What are the pros and cons of using NULL values in SQL as opposed to default values?
Null values are not ... values!
Null means 'has no value' ... beside the database aspect, one important dimension of non valued variables or fields is that it is not possible to use '=' (or '>', '<'), when comparing variables.
Writting something like (VB):
if myFirstValue = mySecondValue
will not return either True or False if one or both of the variables are non-valued. You will have to use a 'turnaround' such as:
if (isnull(myFirstValue) and isNull(mySecondValue)) or myFirstValue = mySecondValue
The 'usual' code used in such circumstances is
if Nz(myFirstValue) = Nz(mySecondValue, defaultValue)
Is not strictly correct, as non-valued variables will be considered as 'equal' to the 'defaultValue' value (usually Zero-length string).
In spite of this unpleasant behaviour, never never never turn on your default values to zero-length string (or '0's) without a valuable reason, and easing value comparison in code is not a valuable reason.
A NULL value in databases is a system value that takes up one byte of storage and indicates that a value is not present as opposed to a space or zero or any other default value. The field in a database containing the NULL value means that the content of this cell is unknown at the time of looking at it. A column that allows NULL values also allows rows to be inserted with no values at all in that column. There are several pros and cons of using NULL values as opposed to default values:
Pros
NULL value does not have the data type, therefore can be inserted to any data structure and any database column. Default values, on the other hand, need to have their data type specified and a default value in one column might look the same in another column, but it might be of a different type.
NULL is often used in schemas where a value is optional. It is a convenient method for omitting data entry for unknown fields without having to implement additional rules, like storing negative values in an integer field to represent omitted data.
Since the NULL value takes up only 1 bit of memory space, they may be useful when optimising the database. Using those values is much more efficient than default values, e.g. character’s 8 bits and integer’s 16bits.
While your system requirements may change over time and the default value types with them, NULL value is always NULL so there is no need to update the type of data.
Assigning Not Null to table schemas can also help with table validation, in a sense that the column with Not Null criteria will require a value to be inserted. Default values do not have these capabilities.
Cons
NULL values are easily confused with empty character strings, which return a blank value to the user when selected. In this sense, default values are less confusing and are the safer option, unless the default value is set to the empty string.
If NULL values are allowed in the database, they may cause the designer some extra time and work as they can make the database logic more complicated, especially when there are a lot of comparisons to null values in place.
Source: Pro and cons
It depends on the situation, but it's really ultimately simple. Which one is closer to the truth?
A lot of people deal with data as though it's just data, and truth doesn't matter. However, whenever you talk to the stakeholders in the data, you find that truth always matters. sometimes more, sometimes less, but it always matters.
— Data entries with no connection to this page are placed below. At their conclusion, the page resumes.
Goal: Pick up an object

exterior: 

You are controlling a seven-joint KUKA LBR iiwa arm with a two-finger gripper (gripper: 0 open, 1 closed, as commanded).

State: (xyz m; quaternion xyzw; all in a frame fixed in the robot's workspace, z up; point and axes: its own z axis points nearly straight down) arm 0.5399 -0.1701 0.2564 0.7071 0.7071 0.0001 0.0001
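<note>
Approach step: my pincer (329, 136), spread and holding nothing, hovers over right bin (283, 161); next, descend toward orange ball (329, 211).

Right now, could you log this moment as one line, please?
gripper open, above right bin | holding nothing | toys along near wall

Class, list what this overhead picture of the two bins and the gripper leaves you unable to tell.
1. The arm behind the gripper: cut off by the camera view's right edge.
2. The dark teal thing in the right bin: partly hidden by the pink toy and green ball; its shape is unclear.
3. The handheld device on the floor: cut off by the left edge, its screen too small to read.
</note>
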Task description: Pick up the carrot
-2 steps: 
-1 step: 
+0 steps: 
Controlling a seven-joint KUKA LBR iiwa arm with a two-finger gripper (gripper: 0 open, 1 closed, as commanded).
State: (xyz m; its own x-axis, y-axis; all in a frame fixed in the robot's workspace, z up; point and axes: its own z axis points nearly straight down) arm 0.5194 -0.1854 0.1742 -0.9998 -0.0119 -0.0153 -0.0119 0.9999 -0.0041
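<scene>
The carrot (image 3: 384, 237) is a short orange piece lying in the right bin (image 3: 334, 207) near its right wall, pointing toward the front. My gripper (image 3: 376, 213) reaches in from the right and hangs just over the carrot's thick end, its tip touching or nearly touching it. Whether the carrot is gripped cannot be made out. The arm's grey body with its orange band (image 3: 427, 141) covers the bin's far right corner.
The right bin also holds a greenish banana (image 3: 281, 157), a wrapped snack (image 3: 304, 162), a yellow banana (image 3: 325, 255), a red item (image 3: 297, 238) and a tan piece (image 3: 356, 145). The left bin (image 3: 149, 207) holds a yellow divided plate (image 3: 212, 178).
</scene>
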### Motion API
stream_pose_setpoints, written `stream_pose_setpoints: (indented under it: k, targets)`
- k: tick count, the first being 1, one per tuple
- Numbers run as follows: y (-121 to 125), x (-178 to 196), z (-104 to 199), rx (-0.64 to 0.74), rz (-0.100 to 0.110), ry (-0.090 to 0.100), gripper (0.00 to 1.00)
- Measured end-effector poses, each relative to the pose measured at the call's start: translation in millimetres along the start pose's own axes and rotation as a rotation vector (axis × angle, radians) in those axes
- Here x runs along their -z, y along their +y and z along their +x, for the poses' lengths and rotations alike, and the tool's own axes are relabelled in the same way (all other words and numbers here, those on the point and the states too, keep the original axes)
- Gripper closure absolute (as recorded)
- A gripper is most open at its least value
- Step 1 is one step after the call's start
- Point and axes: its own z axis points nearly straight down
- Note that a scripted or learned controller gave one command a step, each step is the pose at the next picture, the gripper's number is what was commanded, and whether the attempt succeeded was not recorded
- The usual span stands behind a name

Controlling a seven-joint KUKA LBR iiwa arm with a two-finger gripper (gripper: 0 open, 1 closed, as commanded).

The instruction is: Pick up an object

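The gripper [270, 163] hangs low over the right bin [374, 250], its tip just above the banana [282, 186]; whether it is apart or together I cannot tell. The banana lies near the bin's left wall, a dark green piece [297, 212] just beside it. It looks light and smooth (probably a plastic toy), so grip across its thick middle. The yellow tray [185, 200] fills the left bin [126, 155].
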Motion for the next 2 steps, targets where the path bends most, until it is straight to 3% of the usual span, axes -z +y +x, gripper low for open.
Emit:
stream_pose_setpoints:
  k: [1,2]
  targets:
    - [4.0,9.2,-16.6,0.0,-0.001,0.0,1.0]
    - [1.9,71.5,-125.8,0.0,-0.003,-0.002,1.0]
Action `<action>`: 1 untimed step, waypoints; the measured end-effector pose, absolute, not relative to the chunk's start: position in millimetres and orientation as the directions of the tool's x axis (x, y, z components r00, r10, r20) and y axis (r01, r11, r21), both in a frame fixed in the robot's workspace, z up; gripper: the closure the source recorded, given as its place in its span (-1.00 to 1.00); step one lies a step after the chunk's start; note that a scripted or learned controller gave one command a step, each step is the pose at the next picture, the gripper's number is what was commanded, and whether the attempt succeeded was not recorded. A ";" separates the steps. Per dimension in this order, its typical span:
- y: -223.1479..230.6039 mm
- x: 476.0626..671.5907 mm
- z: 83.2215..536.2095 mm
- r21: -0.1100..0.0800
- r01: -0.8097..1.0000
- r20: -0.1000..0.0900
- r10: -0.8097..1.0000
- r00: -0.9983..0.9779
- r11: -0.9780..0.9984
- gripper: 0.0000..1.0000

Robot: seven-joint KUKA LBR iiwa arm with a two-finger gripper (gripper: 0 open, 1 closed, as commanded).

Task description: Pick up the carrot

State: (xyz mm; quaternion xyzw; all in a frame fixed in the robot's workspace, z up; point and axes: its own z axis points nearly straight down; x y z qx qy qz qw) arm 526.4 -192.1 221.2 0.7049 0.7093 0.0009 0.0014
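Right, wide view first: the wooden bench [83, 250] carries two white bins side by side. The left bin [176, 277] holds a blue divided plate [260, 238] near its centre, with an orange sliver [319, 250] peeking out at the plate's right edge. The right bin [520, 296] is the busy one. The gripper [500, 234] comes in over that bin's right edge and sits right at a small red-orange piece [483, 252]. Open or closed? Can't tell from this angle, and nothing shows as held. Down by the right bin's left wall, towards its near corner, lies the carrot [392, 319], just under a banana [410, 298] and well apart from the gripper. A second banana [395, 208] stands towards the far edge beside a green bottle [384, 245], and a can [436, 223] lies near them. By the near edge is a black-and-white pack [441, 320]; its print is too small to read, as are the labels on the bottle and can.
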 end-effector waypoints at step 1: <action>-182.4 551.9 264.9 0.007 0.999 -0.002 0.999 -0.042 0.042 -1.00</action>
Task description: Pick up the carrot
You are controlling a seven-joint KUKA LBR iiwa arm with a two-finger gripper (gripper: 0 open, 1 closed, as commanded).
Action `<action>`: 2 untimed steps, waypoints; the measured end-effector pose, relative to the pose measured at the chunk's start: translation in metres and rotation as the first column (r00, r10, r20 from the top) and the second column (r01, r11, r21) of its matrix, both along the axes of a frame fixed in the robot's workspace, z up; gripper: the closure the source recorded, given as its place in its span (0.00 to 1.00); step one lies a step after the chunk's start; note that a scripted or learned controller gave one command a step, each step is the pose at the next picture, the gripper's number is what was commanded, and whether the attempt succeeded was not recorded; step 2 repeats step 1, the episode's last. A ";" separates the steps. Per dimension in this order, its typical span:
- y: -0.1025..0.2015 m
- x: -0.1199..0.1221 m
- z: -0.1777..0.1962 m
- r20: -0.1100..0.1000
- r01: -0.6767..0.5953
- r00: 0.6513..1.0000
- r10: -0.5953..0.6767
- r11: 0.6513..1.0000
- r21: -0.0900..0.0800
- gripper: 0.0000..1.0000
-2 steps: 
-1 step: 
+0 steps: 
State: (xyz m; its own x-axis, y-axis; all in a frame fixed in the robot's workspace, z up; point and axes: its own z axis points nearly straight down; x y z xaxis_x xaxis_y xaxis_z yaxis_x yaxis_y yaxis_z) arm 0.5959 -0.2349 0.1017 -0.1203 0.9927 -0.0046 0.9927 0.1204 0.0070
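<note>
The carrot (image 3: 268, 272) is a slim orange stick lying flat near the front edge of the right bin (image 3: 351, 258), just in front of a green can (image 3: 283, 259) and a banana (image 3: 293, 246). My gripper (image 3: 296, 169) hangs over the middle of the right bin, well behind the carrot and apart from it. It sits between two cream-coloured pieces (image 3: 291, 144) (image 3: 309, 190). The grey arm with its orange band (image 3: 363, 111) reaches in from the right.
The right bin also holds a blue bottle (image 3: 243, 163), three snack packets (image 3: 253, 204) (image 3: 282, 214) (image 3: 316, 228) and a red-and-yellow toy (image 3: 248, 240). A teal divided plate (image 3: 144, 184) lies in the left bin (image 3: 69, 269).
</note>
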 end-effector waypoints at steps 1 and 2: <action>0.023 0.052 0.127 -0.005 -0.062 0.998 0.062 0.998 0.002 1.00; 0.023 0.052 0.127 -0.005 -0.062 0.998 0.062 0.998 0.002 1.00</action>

A default value is useful when you may presume that if the user (or other data source) had provided a value, the value would have been the default. If this presumption does more harm then good, then NULL is better, even though dealing with NULL is a pain in SQL.
Note that there are three different ways default values can be implemented. First, in the application, before inserting new data. The database never sees the difference between a default value provided by the user or one provided by the app!
Second, by declaring a default value for the column, and leaving the data missing in an insert.
Third, by substituting the default value at retrieval time, whenever a NULL is detected. Only a few DBMS products permit this third mode to be declared in the database.
In an ideal world, data is never missing. If you are developing for the real world, required data will eventually be missing. Your applications can either do something that makes sense or something that doesn't make sense when that happens.
I so appreciate all of this discussion. I am in the midst of building a data warehouse and am using the Kimball model rather strictly. There is one very vocal user, however, who hates surrogate keys and wants NULLs all over the place. I told him that it is OK to have NULLable columns for attributes of dimensions and for any dates or numbers that are used in calculations because default values there imply incorrect data. There are, I agree, advantages to allowing NULL in certain columns but it makes cubing a lot better and more reliable if there is a surrogate key for every foreign key to a dimension, even if that surrogate is -1 or 0 for a dummy record. SQL likes integers for joins and if there is a missing dimension value and a dummy is provided as a surrogate key, then you will get the same number of records using one dimension as you would cubing on another dimension. However, calculations have to be done correctly and you have to accommodate for NULL values in those. Birthday should be NULL so that age is not calculated, for example. I believe in good data governance and making these decisions with the users forces them to think about their data in more ways than ever.
Two very good Access-oriented articles about Nulls by Allen Browne:
Aspects of working with Nulls in VBA code:
The articles are Access-oriented, but could be valuable to those using any database, particularly relative novices because of the conversational style of the writing.
To me, they are somewhat orthogonal.
Default values allow you to gracefully evolve your database schema (think adding columns) without having to modify client code. Plus, they save some typing, but relying on default values for this is IMO bad.
Nulls are just that: null
s. Missing value and a huge PITA when dealing with Three-Valued Logic.